Of course, a solo album is to feature the principle player, and Bridger's skills as song composer and guitarist are quite impressive throughout. He successfully navigates the music he knows best, melodic hard rock in the AOR vein. There rock anthems ready arena play in Tuesday Afternoon, How Long, and Good To Be Home. Rock rules on the heavier, but instantly accessible, Don't Push Me and the smoother Gonna Get Better. Bridger has an uncanny ability to weave tight melodies, a rock groove, and mammoth hooks in all these songs. Yet, Bridger offers some blues flavor, the ballad-like number On the Ledge. To the ballads, Without a Sound, Live for the Moment, and Once in a Lifetime balance skillful song craftsmanship, usually the blend of acoustic guitar with vocals, with necessary emotion.
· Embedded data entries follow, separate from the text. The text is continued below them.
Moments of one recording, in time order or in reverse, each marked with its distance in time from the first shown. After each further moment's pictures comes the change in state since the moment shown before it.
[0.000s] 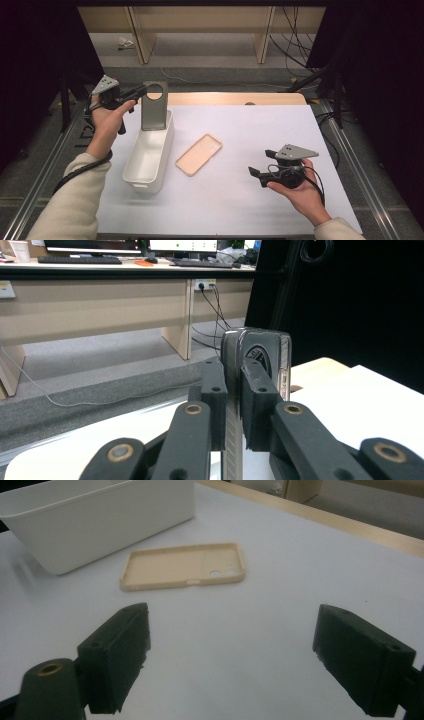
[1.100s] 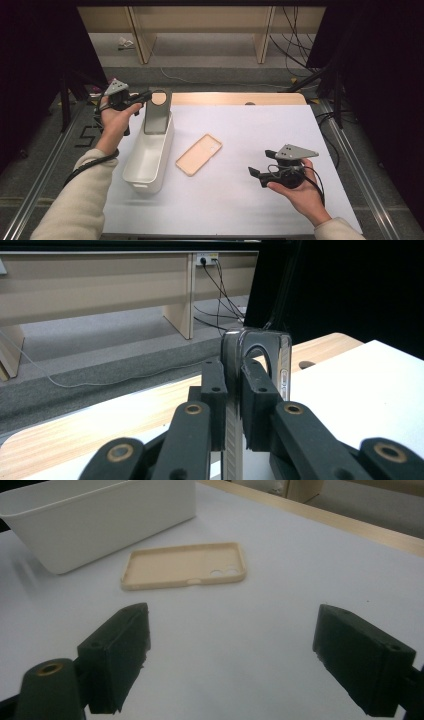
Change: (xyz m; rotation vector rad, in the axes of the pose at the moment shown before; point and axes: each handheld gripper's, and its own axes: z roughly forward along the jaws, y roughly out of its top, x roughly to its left) left arm 0.009 -0.021 0.025 0.082 0.009 0.007; right arm 0.000 0.000 0.000 0.000 0.003 -0.001
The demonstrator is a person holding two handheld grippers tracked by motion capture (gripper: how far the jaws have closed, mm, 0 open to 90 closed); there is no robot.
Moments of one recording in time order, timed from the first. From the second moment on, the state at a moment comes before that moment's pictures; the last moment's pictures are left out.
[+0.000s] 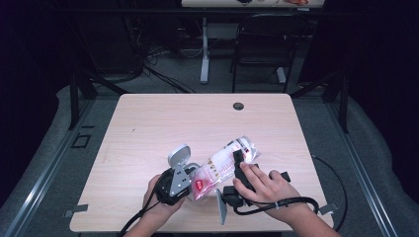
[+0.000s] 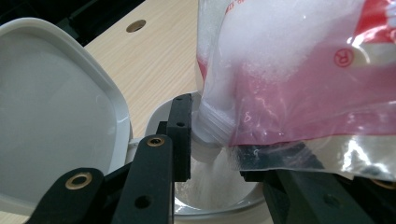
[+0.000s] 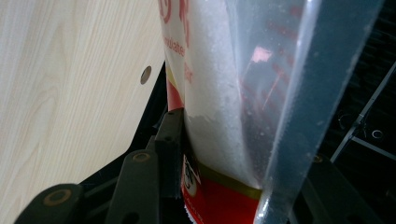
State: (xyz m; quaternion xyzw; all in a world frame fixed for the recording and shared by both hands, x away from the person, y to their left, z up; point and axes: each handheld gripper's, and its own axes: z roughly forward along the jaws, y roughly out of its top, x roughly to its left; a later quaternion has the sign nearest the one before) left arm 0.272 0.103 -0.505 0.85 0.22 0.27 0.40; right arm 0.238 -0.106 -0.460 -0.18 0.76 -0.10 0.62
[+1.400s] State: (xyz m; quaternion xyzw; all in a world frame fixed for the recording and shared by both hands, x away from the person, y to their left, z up) left arm 0.272 0.104 -0.505 0.85 0.22 0.27 0.39; right arm 0.239 -0.099 -0.458 -0.20 0.76 -0.11 0.62
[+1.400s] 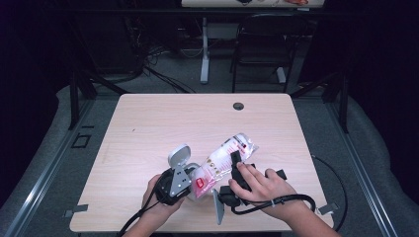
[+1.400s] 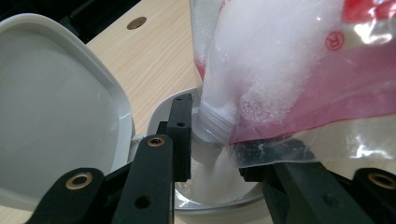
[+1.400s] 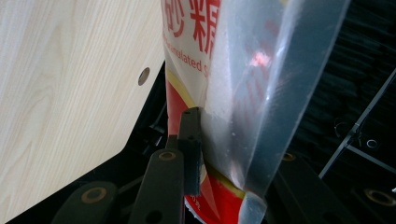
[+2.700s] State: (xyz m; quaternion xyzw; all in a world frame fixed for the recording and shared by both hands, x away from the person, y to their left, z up) left arm 0.274 0.104 -0.504 0.84 0.23 0.27 0.40; right arm 0.231 -0.094 -0.449 -0.24 0.73 -0.11 0.64
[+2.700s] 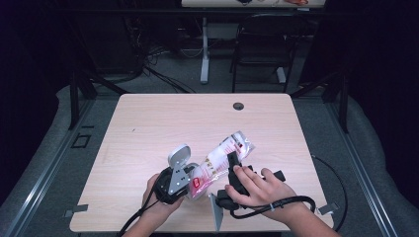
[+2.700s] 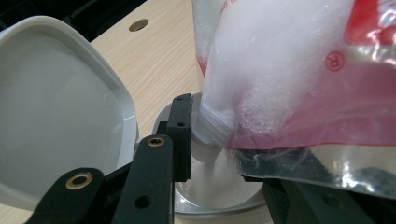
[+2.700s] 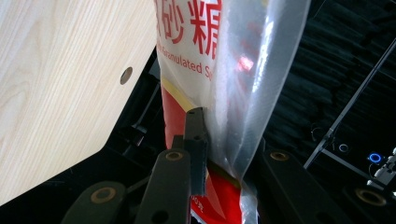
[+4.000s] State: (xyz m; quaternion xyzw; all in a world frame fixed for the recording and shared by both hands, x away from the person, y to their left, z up) left arm 0.275 0.105 -0.505 0.84 0.23 0.27 0.40; right arm 0.227 -0.092 -0.448 -0.24 0.72 -0.11 0.64
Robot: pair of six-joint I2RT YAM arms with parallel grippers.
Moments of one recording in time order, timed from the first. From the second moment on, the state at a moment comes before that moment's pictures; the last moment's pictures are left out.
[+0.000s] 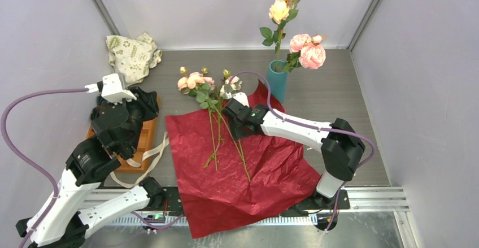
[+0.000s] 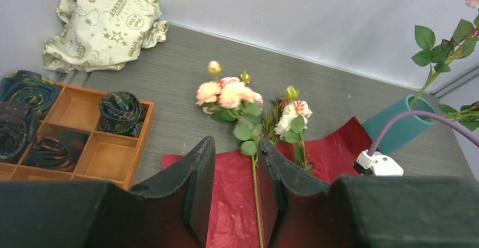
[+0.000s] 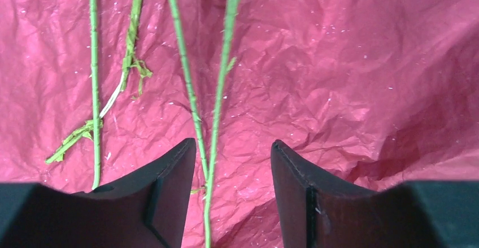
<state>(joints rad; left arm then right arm) -0.80 0.70 1.23 -0.68 -0.83 -0.41 0.97 1.67 1.25 -0.68 0.32 0.56</state>
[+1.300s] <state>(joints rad) -0.80 0.66 1.21 -0.69 -0.84 -0.42 0.80 2.12 1.66 -0.69 0.33 0.51</state>
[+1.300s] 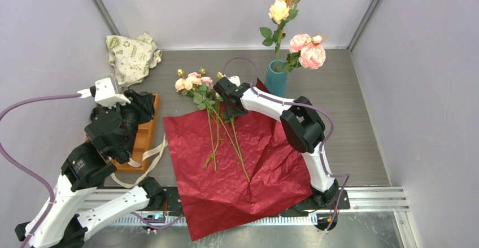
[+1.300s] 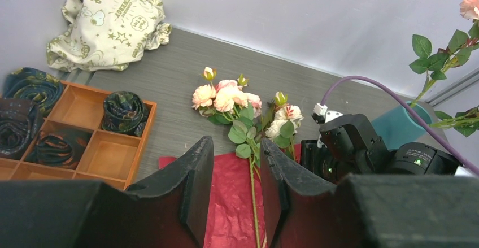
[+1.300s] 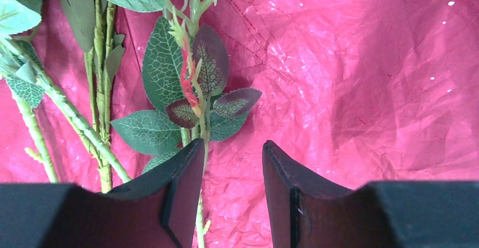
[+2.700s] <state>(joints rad) -0.80 0.63 1.20 -0.69 -0.86 -0.41 0.78 2.18 1.86 -0.76 0.27 0.48</state>
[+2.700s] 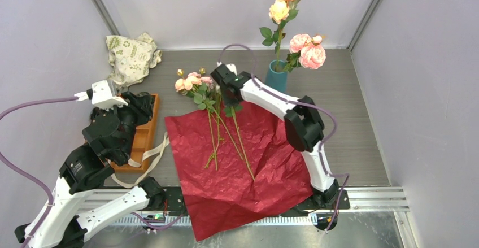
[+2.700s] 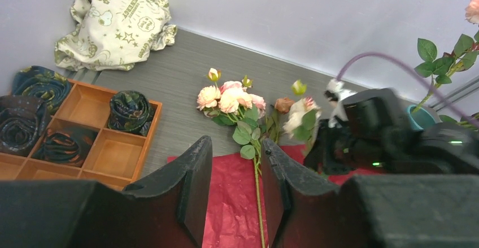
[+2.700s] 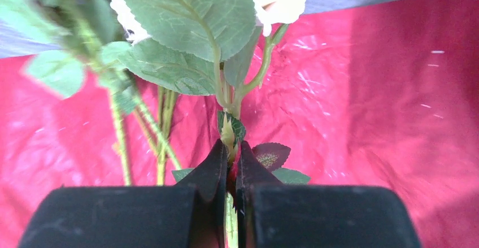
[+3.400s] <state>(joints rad) -0.80 0.66 1.20 -0.69 -0.84 -0.42 0.84 1.38 1.77 -0.41 0.54 0.11</state>
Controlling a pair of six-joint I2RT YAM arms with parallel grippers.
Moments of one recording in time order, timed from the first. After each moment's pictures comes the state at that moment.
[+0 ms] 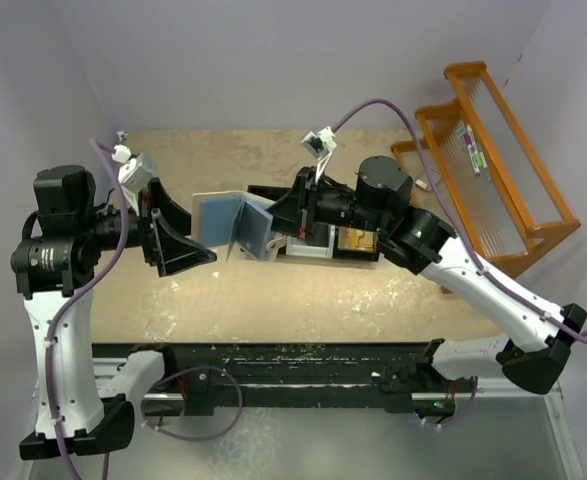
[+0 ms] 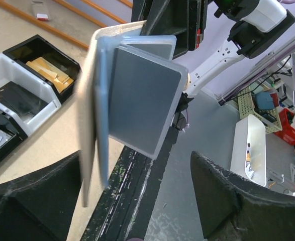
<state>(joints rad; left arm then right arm) 0.08 0.98 1.55 -1.15 1.34 0.12 0.89 1.27 1.40 -0.16 -0.43 0.61</state>
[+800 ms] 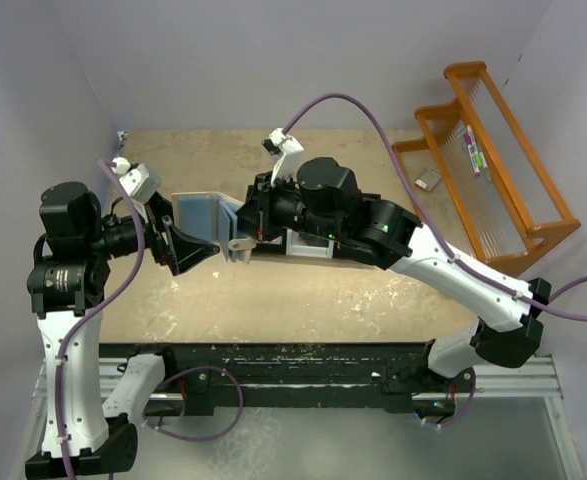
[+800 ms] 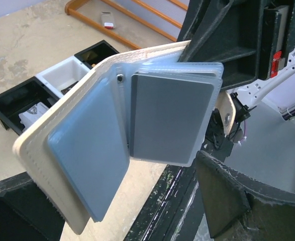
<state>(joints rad) 0.08 0.84 1.32 -0.85 1.13 0.03 1.09 1.48 1.74 -0.51 0.02 0.61</state>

However, with all this praise for his skills, I think Bridger is upstaged on this debut by his lead vocalist Terry Ilous. His ability to move from the smooth sensuality of Live for the Moment to assertive rocker on Don't Push Me, as only two examples, is simply masterful. Frankly, his contribution is quite significant; I wonder if Bridger would have sounded this good with somebody else behind the microphone.

As a final note, Bridger in company pay tribute to Ronnie James Dio by covering his classic song for Black Sabbath, Heaven and Hell. Call it Sabbath 'light' or an AOR version and, leave it at that. But, it is good.

Glenn Bridger's self-titled solo debut is a striking and entertaining platter of well composed and well played AOR melodic rock, only made better by the vocal performance of Terry Ilous. Strongly recommended.







In Short

Glenn Bridger's self-titled solo debut is a striking and entertaining platter of well composed and well played AOR melodic rock, only made better by the vocal performance of Terry Ilous. Strongly recommended.